▸ **Task objective**:
In full and exactly, reproduce the entries below, but omit the pictures.

Start of Block

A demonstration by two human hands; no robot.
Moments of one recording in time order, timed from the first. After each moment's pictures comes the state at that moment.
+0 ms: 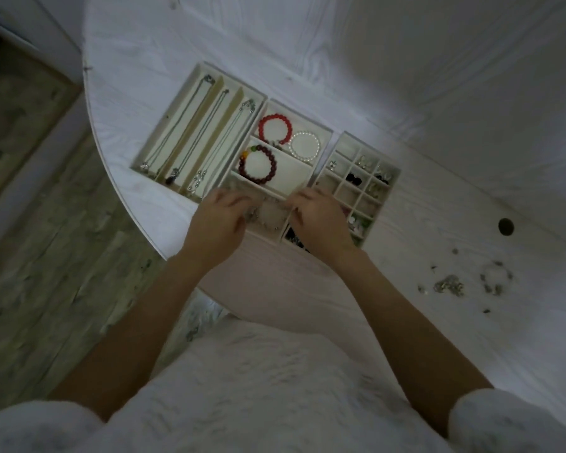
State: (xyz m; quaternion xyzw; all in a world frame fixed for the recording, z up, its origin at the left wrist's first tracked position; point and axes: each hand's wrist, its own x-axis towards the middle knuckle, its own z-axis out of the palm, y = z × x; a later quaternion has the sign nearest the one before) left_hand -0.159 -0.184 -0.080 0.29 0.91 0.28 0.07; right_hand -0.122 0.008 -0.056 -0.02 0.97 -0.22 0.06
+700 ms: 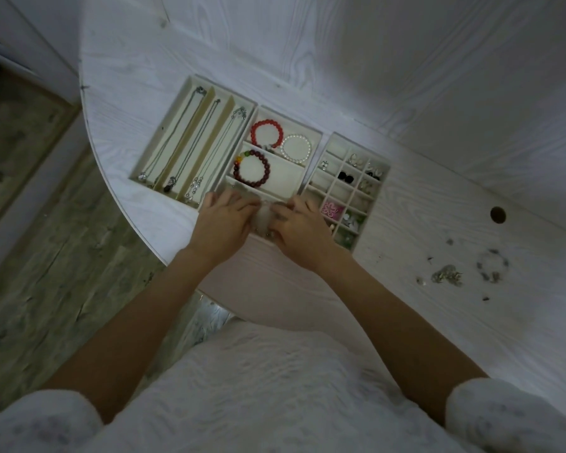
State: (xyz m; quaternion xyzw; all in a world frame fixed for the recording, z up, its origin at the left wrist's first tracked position) left_hand -0.166 -0.179 -0.095 0.38 0.92 0.13 0.01; right_hand -0.107 -0.005 -0.072 -0.14 0.99 -0.03 0.09
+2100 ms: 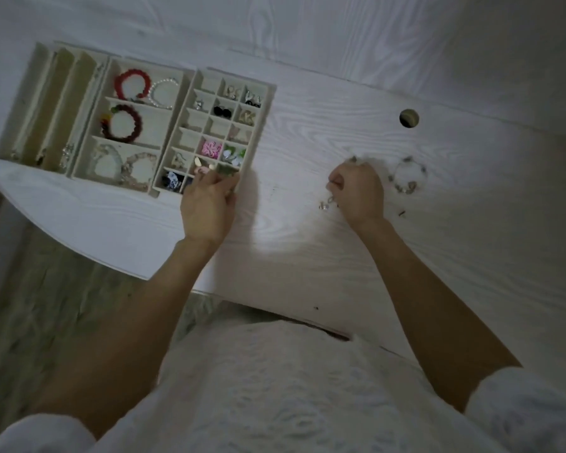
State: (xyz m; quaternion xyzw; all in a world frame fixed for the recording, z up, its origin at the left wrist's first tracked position) left_hand -0.037 -0.006 -0.090 0.24 0.96 0.17 0.00; right_hand 0.045 0.227 -0.101 0.26 0.93 -0.27 0.00
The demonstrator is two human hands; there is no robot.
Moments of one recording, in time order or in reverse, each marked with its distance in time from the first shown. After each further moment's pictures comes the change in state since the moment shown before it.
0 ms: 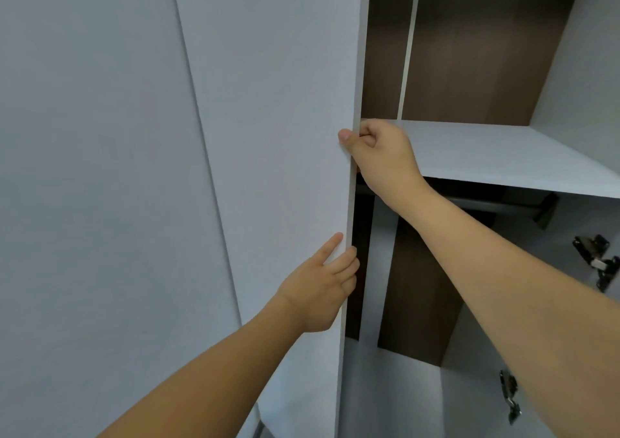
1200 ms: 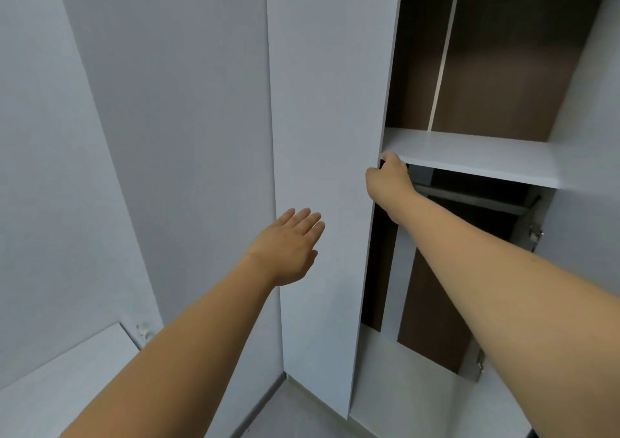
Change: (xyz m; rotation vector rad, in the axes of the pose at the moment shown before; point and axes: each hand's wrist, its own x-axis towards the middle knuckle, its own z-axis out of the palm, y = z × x) left_hand -0.122 0.082 -0.179 -0.357 -0.179 -0.566; right_hand -0.139 -0.050 -0.084 -0.053 -0.184 0.333
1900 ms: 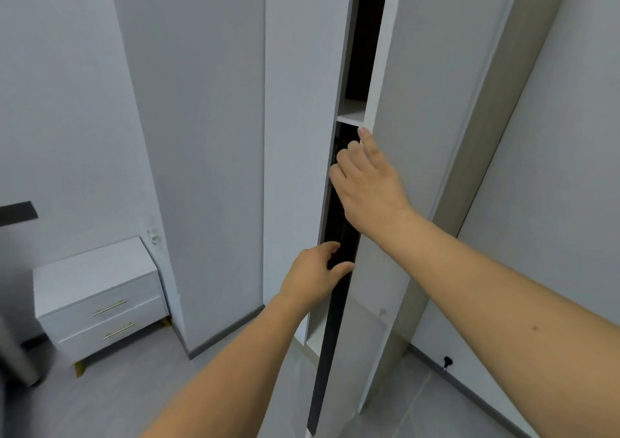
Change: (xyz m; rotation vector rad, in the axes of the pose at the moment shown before) left_hand -0.063 0.360 -0.028 -1.018 0.177 -0.622; right_hand -0.221 0.070 -0.226 -1.596 0.118 -1.151
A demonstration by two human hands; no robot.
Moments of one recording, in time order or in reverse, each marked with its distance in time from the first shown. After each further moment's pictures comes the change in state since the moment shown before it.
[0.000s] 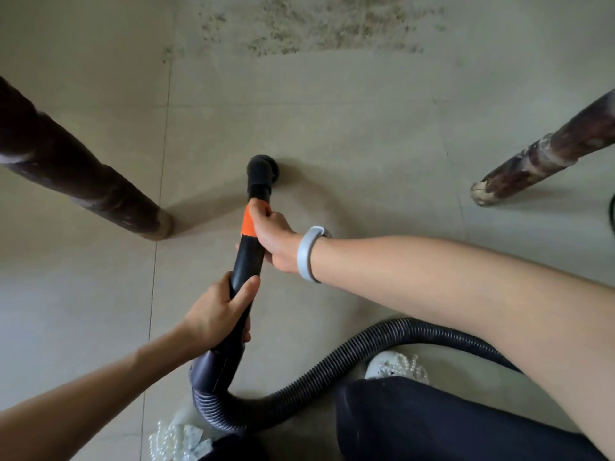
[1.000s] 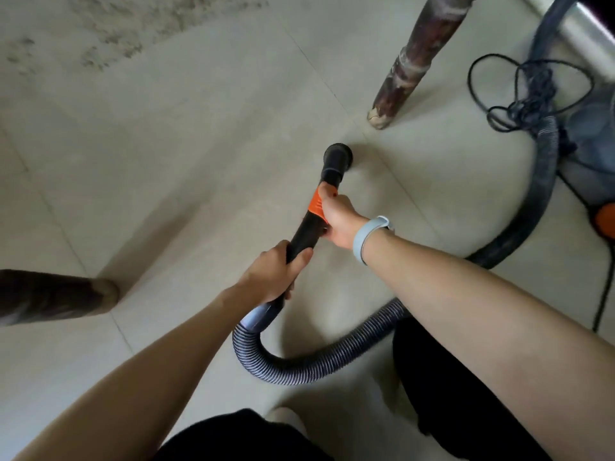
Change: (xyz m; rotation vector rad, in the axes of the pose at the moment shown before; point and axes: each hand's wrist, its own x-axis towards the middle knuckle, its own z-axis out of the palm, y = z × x) left_hand 0.057 0.062 0.057 0.465 -0.539 0.284; right_hand -0.056 0.030 -0.133 0.482 0.648 0.070
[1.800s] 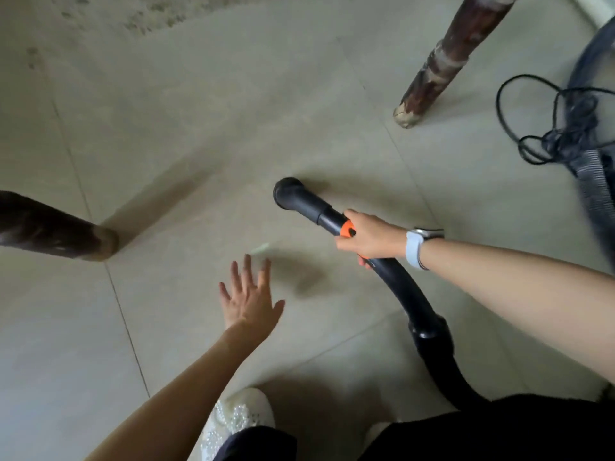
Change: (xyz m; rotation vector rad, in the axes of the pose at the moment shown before) left_hand -0.025 -0.071 0.091 0.551 0.264 -0.324; right_hand -0.015 0.023 -0.080 -1.169 -0.377 -0.403
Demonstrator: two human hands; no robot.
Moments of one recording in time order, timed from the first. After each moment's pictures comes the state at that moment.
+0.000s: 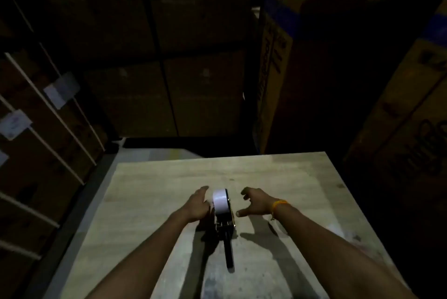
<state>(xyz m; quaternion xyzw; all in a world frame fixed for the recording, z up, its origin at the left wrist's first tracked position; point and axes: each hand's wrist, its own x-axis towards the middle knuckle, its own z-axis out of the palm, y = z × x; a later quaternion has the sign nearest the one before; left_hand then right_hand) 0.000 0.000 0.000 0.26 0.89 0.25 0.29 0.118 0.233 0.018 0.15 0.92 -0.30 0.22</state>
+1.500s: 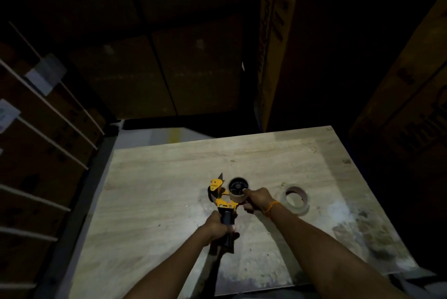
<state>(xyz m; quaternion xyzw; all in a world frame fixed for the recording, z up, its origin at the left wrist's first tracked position) 0.078 0.015 -0.068 0.05 0.80 0.33 0.50 0.114 0.235 -0.139 0.48 0.61 -0.62 0.12</state>
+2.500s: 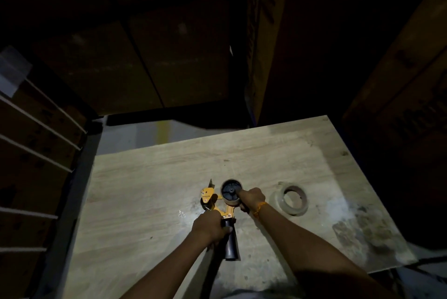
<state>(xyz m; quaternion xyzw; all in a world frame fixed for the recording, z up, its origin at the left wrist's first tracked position) 0.046 0.036 -0.060 0.30 0.87 0.05 0.38 0.088 0.212 -0.113 0.56 0.62 -0.54 0.10</state>
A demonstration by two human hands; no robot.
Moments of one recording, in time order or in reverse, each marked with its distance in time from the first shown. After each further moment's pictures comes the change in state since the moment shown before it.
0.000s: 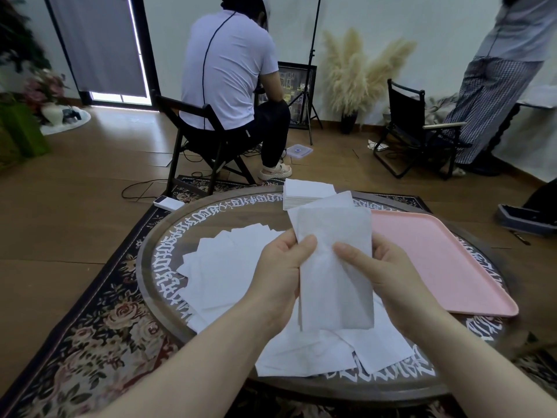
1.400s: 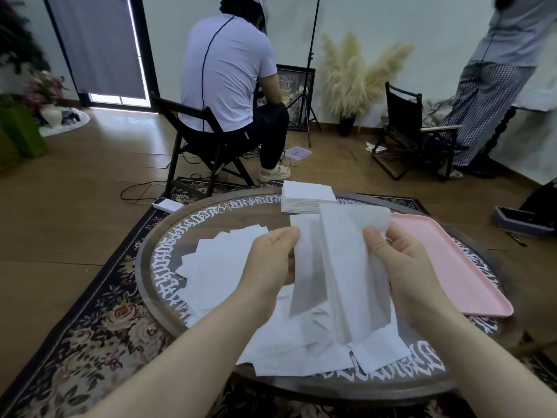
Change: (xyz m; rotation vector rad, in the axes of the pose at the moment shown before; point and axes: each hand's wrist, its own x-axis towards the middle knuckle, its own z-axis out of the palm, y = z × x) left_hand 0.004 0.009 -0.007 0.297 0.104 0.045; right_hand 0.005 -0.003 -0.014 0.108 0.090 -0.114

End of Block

▸ **Response to the task**:
A demonstration by two human hands; no robot.
Moments of one recording in time order, timed from the first. After each moment's pictures comes the state at that moment.
+0 ms: 
State: (xyz m; quaternion xyzw; all in a world frame fixed for the recording, z up, its origin at the left wrist's first tracked position; point and axes: each hand's wrist, its own x-axis towards the middle knuckle, its own z-axis out of the palm, y = z × x; a later quaternion has the sign nearest the one before) left_hand -0.159 -0.184 -0.080 0.29 0.91 0.28 0.07; right_hand -0.122 0.008 -0.056 -0.02 0.97 -0.22 0.06
+700 ms: 
State: (xyz m; quaternion xyzw; all in a world frame fixed for the recording, z up, its origin at the left wrist's first tracked position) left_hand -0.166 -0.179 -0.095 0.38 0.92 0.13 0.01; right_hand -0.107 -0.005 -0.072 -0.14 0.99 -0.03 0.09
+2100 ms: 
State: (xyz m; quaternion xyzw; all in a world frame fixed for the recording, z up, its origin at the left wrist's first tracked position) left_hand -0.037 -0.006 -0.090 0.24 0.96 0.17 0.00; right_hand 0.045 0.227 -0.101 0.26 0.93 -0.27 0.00
The demonstrator is two human hands; there is no robot.
Moments of one recording, in time order or in reverse, each marked with its distance in time from the first shown. After each further moment's pictures comes the change in state since the moment shown before it.
0 ms: 
1200 ms: 
Change: (xyz m; rotation vector rad, in the axes of the pose at the moment shown before; point and axes: each hand's wrist, its own x-axis towards the middle knuckle, its own z-axis out of the palm, y = z × x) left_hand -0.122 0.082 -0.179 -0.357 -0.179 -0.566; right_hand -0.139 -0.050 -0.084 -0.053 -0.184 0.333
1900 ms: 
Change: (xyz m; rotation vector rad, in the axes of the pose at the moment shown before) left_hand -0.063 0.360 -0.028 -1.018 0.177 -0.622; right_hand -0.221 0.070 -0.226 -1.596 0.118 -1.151
A demonstration by two human hands; no robot.
Moments of one recording, in time order or in reverse, each marked with its distance in time from the first shown. After each further moment's pictures comes the change in state since the moment shown before it.
[0.000s] 
[1.000s] 
Change: (xyz m; rotation vector rad, in the axes of the pose at the moment shown before; point and axes: each hand's wrist, its own x-axis towards the middle knuckle, its own z-axis out of the palm, y = z × x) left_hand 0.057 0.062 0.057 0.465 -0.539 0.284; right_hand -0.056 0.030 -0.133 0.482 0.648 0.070
[1.800s] 
Change: (xyz m; rotation vector rad, in the axes of the pose at the moment shown before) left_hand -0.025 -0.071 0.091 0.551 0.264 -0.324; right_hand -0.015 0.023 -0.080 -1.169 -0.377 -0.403
Demonstrator: two human hands; no robot.
Moments of one recording in time order, timed from the first. After each moment's pictures comes the state at that moment.
+0.000s: 
<state>(xyz m; quaternion xyzw; all in a world frame fixed for the recording, z up, its origin at the left wrist's first tracked position; point and axes: each hand's wrist, its own x-axis towards the middle knuckle, its own z-axis out of the palm, y = z × x; a later quaternion has the sign nearest the one before; left_hand then right_hand) 0.000 0.000 0.000 0.26 0.89 0.25 0.29 0.118 0.233 0.018 0.15 0.92 -0.30 0.22</state>
+1.500s: 
<state>(xyz m; quaternion xyzw; all in a world frame fixed for the recording, z up, its origin at the left wrist's first tracked position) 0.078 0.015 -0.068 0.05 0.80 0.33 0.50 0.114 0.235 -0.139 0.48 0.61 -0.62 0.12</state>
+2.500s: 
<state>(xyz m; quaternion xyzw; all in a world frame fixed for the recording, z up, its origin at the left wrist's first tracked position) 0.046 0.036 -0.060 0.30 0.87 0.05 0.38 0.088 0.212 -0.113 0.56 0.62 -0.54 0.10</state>
A demonstration by two human hands; no robot.
Moments of one recording, in time order or in reverse, each marked with its distance in time from the first shown. After each further moment's pictures comes the change in state since the moment shown before it.
0.000s: 
1.400s: 
Change: (xyz m; rotation vector rad, in the axes of the pose at the moment shown before; point and axes: each hand's wrist, its own x-axis towards the middle knuckle, its own z-axis out of the palm, y = z × x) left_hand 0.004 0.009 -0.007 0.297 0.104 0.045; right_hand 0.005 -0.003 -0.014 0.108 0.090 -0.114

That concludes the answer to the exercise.